## SOURCE INFORMATION
——————

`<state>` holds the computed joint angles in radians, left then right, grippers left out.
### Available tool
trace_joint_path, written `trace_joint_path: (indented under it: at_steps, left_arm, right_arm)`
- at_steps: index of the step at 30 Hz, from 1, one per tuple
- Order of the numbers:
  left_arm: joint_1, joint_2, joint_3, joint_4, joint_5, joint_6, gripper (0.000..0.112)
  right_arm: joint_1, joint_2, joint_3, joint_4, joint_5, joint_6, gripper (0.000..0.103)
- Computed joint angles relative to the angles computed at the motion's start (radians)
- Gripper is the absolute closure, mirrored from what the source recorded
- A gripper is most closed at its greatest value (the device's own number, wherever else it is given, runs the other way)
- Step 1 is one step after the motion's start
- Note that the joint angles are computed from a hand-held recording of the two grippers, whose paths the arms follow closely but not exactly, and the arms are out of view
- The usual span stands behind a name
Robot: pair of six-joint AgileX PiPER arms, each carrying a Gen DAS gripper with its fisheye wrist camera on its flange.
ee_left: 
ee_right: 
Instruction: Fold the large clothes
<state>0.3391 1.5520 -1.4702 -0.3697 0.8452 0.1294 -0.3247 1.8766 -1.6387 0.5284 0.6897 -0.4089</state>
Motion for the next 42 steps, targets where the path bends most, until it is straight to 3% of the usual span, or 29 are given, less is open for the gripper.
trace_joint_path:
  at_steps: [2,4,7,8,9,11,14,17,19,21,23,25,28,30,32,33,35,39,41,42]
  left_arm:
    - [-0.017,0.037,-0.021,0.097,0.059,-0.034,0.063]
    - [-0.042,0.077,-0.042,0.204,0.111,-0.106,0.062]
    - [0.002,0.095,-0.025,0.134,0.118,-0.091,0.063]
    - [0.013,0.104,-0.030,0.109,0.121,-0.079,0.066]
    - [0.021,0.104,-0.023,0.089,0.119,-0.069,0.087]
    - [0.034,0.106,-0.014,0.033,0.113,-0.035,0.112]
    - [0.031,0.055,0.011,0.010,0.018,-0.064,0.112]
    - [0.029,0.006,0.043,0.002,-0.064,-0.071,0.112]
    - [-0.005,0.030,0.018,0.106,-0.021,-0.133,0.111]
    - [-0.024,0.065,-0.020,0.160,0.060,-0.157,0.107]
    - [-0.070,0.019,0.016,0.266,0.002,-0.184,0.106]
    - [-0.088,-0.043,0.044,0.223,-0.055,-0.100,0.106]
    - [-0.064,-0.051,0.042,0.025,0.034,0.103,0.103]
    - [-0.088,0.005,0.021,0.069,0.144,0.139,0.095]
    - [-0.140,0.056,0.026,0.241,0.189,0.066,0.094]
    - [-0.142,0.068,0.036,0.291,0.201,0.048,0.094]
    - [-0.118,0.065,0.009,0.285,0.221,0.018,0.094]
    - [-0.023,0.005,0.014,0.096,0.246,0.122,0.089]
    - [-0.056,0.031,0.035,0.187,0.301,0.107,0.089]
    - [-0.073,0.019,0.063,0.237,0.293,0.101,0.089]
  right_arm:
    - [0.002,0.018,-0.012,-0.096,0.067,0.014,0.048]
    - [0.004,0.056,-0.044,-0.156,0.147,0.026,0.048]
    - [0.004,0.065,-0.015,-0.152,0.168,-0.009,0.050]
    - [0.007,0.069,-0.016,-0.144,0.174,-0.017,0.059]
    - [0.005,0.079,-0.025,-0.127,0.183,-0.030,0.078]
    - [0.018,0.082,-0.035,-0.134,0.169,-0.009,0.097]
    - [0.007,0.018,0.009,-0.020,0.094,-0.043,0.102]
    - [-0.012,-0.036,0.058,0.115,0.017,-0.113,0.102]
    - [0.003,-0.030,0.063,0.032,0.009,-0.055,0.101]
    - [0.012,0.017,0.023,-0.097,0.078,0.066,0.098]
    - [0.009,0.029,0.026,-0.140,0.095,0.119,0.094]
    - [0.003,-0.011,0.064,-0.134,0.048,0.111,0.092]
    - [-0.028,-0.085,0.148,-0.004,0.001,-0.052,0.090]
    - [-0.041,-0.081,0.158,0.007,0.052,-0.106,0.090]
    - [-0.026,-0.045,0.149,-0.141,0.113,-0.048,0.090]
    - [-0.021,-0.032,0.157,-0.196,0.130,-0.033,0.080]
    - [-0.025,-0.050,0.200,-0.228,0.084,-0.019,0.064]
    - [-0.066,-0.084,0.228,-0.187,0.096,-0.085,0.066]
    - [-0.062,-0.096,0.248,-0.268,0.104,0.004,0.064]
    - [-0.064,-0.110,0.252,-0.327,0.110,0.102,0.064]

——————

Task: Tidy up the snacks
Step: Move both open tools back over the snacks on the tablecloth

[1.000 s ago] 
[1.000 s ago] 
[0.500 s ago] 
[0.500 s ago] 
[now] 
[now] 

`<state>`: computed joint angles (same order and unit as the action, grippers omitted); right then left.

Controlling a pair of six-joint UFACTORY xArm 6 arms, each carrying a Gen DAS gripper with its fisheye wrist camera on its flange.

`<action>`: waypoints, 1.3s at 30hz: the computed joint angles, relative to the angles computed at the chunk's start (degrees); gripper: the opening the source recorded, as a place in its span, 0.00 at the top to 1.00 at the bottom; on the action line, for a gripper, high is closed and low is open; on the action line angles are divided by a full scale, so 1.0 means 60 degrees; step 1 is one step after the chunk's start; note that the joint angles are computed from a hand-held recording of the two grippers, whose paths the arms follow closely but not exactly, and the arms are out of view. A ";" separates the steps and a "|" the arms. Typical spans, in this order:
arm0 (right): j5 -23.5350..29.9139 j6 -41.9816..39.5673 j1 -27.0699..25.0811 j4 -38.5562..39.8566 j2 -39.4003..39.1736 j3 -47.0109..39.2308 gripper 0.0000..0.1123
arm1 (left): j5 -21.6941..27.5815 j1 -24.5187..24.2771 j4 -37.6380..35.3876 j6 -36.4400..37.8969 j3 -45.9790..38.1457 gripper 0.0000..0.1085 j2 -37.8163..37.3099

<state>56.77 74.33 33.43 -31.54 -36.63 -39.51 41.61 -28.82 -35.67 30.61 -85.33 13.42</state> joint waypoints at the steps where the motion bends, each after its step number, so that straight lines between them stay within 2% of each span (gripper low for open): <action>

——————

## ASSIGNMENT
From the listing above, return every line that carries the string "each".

## REPLY
Robot: pair of six-joint AgileX PiPER arms, each carrying a Gen DAS gripper with its fisheye wrist camera on its flange.
Controlling a pair of six-joint UFACTORY xArm 6 arms, each carrying a Gen DAS gripper with its fisheye wrist camera on its flange.
<state>56.77 74.33 33.43 -31.54 -36.63 -39.51 41.61 -28.82 -35.67 30.61 -85.33 13.42</state> joint waypoints at the steps where the motion bends, each after its step number, so that straight lines between them stay within 2% of each span (gripper low for open): <action>

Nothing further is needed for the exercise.